I have a SAS dataset similar to:

Joe
Joe
John
Bill
Bill
Bill
Bill
Joanne
Joanne
Fred
Fred
Fred
Ted

What I am trying to do is make it into a new dataset that has each entry only once, with an added variable that stores the "streak" of that variable. For example, the set would look like:

Joe     2
Bill    4
Joanne  2
Fred    3
Ted     1

So far I've created the first data set but am stuck on how to do the second.
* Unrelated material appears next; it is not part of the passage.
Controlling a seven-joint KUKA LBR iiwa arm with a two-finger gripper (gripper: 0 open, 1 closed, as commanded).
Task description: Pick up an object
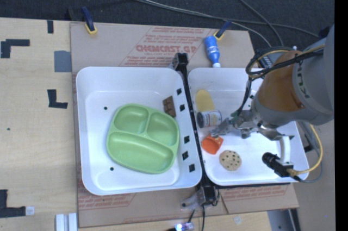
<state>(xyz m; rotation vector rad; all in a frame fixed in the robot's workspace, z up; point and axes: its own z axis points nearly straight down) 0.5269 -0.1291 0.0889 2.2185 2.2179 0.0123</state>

My idea is to create a variable in the data step that holds the value of the last observation for comparison, but I can't figure out how to do that, or then how I'd turn it into the second data set.

I'm not sure if returning to the previous observation is even possible in SAS, maybe this is a problem for a proc sql, but then I need a new data set not a table.

1

1 Answers

4
votes

If the name will only occur once, i.e. you can't have a streak thats bill, bill, joe, joe, bill, bill then use proc freq:

proc freq data=have;
table name/out=want;
run;

Otherwise use the notsorted option with a counter.

data want;
set have;

*BY tells sas my data has groups according to the "Name" variable , 
with the notsorted meaning that it isn't an alphabetical or numerical order
basically, whenever the Name changes its a new group;
by name notsorted;

*Keep the value across the different rows rather than reset;
retain counter;

*if this is the first of a group then set the counter to 1;
if first.name then counter=1;
*If this isn't the first name in the group then increment the counter,
retain means its kept the value from previous row;
else counter+1;

*If this is the last of the "Name" group then output the observation;
if last.name then output;
run;